Authors’ response: Relationships between the adverse effects of aspirin and polymorphisms in genes encoding aspirin metabolizing enzymes

Abstract

We thank Miners & Day for their interest in our work and for their critical comments on our paper [1]. We agree with Miners & Day that the enzymes UGT1A6 and CYP2C9 may not be the main enzymes involved in the metabolism of aspirin [2]. However, in answer to the comments of Minors & Day, we want to address following: 1) Our main goal was to study possible associations between genetic polymorphisms in UGT1A6 and CYP2C9, both involved in the metabolism of aspirin, and gastrointestinal complaints as caused by cardiovascular dosed (80–100 mg) aspirin or one of its metabolites [1]. This does not necessarily need to be the main metabolite(s) of aspirin. It is not irrational to hypothesize, that the highly reactive product(s) of a minor oxidative metabolic pathway, often catalyzed by CYPs (here CYP2C9), may cause more damage or complaints as compared with a main metabolic product. 2) The data on metabolism of aspirin in humans, as given by Minors & Day, are based on studies by Hutt et al.[2], giving an oral dose of 900 mg aspirin, whereas our patients received 80–100 mg aspirin daily.
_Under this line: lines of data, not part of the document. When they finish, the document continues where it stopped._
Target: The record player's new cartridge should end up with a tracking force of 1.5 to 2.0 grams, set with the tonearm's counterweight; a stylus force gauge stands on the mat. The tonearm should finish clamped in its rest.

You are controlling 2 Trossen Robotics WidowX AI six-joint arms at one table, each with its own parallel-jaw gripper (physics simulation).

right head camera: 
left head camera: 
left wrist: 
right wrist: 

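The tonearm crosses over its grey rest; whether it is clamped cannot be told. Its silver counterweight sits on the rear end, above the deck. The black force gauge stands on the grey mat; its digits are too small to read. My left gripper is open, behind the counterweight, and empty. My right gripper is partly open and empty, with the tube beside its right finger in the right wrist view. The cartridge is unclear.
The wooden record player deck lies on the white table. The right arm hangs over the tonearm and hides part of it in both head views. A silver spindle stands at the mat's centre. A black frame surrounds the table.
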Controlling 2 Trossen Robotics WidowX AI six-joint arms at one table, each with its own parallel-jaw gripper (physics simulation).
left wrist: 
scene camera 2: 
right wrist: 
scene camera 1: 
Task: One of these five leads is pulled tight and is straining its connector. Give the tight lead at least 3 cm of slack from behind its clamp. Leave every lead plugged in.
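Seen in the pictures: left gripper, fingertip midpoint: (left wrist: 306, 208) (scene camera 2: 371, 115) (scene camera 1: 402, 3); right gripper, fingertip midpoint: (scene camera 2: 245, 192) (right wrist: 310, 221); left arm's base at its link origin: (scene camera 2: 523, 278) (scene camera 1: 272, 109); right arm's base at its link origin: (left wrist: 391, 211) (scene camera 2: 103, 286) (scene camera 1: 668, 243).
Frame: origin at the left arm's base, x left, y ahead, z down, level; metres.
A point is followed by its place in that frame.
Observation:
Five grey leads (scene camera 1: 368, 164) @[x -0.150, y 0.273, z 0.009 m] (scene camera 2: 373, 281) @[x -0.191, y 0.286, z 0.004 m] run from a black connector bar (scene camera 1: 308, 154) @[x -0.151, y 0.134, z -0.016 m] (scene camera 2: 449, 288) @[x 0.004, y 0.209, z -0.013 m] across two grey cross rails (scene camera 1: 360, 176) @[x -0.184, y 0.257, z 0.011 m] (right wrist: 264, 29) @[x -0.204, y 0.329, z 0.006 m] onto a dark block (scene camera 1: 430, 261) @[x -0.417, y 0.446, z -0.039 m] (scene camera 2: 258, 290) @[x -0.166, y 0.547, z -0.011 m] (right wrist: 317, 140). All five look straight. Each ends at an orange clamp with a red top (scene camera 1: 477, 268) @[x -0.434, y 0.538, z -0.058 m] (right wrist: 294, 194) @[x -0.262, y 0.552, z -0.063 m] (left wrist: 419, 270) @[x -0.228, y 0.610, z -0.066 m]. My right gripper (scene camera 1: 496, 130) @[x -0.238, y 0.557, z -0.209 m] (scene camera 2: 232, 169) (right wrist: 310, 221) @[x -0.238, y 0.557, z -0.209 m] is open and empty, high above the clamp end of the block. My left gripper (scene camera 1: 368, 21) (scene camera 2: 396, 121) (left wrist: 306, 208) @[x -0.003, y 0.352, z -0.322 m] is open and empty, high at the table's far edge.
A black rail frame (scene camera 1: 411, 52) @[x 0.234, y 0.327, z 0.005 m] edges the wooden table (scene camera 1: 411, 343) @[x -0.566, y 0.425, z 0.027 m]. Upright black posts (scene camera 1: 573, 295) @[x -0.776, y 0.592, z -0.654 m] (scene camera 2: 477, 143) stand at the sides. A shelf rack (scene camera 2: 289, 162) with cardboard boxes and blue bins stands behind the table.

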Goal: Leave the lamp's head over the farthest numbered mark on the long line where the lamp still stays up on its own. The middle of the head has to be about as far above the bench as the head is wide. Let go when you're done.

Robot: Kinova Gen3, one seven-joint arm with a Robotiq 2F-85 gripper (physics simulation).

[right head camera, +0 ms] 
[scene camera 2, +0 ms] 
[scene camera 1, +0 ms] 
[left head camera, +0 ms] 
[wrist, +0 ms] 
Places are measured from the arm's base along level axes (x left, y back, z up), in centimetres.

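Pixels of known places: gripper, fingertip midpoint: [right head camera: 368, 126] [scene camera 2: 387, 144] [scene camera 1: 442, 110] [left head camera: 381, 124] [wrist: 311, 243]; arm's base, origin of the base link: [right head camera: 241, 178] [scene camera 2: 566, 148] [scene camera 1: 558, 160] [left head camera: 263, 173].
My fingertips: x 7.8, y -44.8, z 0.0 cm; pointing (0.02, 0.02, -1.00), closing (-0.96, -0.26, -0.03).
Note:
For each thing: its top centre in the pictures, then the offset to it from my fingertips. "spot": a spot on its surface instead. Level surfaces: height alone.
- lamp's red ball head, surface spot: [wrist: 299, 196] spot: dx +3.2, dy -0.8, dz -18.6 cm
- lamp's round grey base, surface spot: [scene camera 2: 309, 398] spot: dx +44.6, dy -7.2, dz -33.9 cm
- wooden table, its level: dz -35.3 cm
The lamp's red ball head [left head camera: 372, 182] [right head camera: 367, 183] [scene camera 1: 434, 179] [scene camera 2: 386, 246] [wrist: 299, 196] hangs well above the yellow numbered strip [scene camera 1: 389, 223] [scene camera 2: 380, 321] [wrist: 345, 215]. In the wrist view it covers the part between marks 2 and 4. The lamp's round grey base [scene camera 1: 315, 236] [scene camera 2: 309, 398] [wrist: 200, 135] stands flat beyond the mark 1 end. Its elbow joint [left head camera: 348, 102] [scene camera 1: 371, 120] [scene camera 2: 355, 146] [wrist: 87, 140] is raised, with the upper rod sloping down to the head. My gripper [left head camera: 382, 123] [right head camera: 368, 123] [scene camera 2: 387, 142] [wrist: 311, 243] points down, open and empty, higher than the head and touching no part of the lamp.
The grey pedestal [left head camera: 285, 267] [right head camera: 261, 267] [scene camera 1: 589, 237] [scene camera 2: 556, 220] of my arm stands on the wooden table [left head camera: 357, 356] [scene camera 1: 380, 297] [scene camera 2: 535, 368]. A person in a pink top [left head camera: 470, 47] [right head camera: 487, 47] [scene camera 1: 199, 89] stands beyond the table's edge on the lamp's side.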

This difference in dose may result in a different pattern of metabolites in urine from that given by Minors & Day, and since glucuronidation is often capacity limited, a low dose of aspirin may result in a larger contribution of glucuronide metabolites. (3) Minors & Day state that the UGTs involved in glucuronidation of salicylic acid are not characterized unambiguously, but by referring to the study of Keuhl et al.[3] they suggest that UGT1A6 may only be just one of several UGTs involved. However, apparent Kms for both phenolic- and acyl-glucuronidation of salicylic acid are lowest for UGT1A6, suggesting that this enzyme may be most relevant in the glucuronidation of low-dose aspirin.